A three- to five-day Moscow or St. Petersburg cultural visit works on a 1 GB / 7 day plan on 99esim or Ubigi. Both are essentially tied at the entry tier.

A 7-10 day combined Moscow + St. Petersburg + Golden Ring circuit benefits from a 3 GB plan because train coordination, museum-app use, and translation app traffic add up.

A multi-week Trans-Siberian rail journey fits a 10 GB plan because daily photo backups and the long stretches without coverage make the active-data windows shorter but more concentrated.

A heavy streamer or content creator posting daily from Moscow without meter anxiety fits Holafly's unlimited-day model only if the premium Russia day rate is worth it for the trip length.

A short transit fits 99esim's or Ubigi's smallest tier; both are essentially tied.

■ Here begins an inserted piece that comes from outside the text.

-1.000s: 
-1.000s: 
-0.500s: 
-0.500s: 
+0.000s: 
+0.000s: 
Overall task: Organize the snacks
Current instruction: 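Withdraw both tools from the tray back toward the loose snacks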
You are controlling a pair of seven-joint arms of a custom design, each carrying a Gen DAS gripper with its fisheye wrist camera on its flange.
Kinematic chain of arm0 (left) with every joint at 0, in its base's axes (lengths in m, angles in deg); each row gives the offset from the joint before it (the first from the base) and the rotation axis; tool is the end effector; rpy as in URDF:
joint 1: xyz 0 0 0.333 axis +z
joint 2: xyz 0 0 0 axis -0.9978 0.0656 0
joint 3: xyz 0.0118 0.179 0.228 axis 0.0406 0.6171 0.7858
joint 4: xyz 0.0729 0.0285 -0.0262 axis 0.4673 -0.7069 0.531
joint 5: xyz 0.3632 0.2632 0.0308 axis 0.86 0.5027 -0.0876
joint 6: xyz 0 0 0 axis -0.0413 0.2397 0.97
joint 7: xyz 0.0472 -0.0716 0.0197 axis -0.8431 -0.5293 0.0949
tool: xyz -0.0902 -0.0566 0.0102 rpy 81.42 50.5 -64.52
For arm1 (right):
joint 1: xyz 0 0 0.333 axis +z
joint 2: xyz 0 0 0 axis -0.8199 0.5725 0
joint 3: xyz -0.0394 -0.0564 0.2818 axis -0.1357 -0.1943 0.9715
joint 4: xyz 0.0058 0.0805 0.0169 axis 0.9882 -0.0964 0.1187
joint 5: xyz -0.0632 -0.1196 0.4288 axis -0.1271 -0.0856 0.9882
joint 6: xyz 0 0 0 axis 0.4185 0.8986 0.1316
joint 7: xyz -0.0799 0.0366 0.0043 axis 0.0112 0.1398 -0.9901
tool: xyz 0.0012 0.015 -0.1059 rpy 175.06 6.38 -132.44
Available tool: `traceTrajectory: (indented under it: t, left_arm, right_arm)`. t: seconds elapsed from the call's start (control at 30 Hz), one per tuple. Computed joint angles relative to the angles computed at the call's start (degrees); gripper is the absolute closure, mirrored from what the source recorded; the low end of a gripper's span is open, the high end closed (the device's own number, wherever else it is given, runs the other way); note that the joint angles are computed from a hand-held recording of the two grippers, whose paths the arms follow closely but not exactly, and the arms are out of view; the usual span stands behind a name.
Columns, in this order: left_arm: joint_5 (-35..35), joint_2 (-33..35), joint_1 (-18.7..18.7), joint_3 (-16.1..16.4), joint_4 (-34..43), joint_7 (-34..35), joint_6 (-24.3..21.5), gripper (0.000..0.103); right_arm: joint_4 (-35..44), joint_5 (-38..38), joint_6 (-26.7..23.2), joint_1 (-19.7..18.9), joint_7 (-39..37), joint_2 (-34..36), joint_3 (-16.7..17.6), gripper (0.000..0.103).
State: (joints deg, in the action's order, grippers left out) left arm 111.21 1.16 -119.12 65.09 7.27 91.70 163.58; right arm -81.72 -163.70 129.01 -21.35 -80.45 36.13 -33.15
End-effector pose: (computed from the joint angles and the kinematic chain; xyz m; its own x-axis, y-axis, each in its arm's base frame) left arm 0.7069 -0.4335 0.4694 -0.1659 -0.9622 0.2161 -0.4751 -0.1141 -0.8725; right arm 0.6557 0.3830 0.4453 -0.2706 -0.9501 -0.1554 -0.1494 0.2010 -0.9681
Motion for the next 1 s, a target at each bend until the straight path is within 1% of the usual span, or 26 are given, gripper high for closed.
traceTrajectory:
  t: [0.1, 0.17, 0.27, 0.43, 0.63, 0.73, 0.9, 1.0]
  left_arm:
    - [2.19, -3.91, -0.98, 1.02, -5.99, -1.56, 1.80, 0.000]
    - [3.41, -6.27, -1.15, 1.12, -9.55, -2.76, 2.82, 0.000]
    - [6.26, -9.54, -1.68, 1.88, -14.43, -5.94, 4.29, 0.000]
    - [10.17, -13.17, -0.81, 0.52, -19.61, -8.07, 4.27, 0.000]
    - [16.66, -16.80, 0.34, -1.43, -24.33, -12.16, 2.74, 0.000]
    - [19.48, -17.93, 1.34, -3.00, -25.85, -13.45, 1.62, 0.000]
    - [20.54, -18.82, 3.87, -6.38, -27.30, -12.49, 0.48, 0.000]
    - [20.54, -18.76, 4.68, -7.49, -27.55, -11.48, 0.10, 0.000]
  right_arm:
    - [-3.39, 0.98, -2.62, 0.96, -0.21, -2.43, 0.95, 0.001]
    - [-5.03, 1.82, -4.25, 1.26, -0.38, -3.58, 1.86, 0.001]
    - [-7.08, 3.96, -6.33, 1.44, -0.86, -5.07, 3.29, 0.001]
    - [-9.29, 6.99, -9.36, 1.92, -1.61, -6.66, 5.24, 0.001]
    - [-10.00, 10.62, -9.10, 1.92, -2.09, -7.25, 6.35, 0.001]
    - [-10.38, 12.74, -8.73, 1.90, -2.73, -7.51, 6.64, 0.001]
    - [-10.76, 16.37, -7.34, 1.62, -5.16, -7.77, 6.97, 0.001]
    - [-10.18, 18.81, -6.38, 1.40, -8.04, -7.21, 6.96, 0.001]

A group of three or more travelling together, particularly a cultural-tour group or family visit, benefits from 99esim's group eSIM, which covers up to four devices on one purchase. None of the tracked competitors offer that product today.

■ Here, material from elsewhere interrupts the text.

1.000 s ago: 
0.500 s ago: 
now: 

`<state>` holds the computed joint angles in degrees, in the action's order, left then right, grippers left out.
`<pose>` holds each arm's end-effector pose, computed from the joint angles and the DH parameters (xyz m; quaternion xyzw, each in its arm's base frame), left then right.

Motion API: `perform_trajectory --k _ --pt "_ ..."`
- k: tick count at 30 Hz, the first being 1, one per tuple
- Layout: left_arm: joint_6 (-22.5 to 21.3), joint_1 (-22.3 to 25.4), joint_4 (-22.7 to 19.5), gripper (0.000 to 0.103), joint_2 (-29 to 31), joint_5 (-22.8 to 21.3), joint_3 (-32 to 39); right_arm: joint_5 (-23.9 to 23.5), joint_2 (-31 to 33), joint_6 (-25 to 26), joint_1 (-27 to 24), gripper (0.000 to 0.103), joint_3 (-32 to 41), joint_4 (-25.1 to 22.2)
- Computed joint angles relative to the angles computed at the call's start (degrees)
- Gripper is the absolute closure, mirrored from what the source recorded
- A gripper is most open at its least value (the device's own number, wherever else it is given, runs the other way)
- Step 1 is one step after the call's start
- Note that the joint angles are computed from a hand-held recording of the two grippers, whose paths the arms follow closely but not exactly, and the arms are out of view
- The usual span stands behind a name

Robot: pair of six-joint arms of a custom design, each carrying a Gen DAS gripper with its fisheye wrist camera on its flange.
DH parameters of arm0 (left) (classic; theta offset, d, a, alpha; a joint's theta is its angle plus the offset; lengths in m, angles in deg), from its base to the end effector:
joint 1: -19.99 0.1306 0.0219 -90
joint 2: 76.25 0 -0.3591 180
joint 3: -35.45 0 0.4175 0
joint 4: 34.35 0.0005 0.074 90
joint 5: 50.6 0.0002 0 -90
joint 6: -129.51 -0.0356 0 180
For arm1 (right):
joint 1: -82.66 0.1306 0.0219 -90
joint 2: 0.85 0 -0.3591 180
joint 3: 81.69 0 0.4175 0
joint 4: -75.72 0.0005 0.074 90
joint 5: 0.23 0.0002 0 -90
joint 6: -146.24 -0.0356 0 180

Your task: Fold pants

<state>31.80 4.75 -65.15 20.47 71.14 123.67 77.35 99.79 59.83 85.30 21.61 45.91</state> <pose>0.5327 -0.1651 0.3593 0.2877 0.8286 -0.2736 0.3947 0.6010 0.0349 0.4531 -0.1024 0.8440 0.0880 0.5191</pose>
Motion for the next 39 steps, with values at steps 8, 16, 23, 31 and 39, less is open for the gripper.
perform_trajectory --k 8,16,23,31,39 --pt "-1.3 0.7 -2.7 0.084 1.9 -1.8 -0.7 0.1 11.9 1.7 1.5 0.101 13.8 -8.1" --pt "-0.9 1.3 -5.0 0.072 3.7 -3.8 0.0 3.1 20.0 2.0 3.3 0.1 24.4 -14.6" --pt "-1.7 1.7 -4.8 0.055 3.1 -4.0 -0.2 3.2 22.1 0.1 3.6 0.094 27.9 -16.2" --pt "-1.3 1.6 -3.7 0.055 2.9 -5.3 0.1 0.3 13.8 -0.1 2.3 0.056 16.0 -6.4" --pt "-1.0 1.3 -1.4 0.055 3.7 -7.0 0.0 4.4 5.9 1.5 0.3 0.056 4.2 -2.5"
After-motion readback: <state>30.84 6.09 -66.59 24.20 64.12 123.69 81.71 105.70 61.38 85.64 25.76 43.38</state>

A note on Russia in the current era

The post-2022 environment has changed several practical aspects of travel to Russia. Western payment systems (Visa, Mastercard, Apple Pay, Google Pay issued outside Russia) generally do not work on in-country merchants. Some Western SaaS services are blocked or restricted. Several major travel-eSIM providers have removed Russia from their catalog. The eSIM-buying decision in the current era favours strongly buying before flying, with a non-Russian payment method, on a provider that explicitly lists Russia. 99esim and Ubigi are the two cheapest options that currently sell Russia at competitive country-plan rates; Holafly is available if unlimited matters more than price. Always check current geopolitical advisories, visa requirements, and your home country's travel guidance before any Russia trip.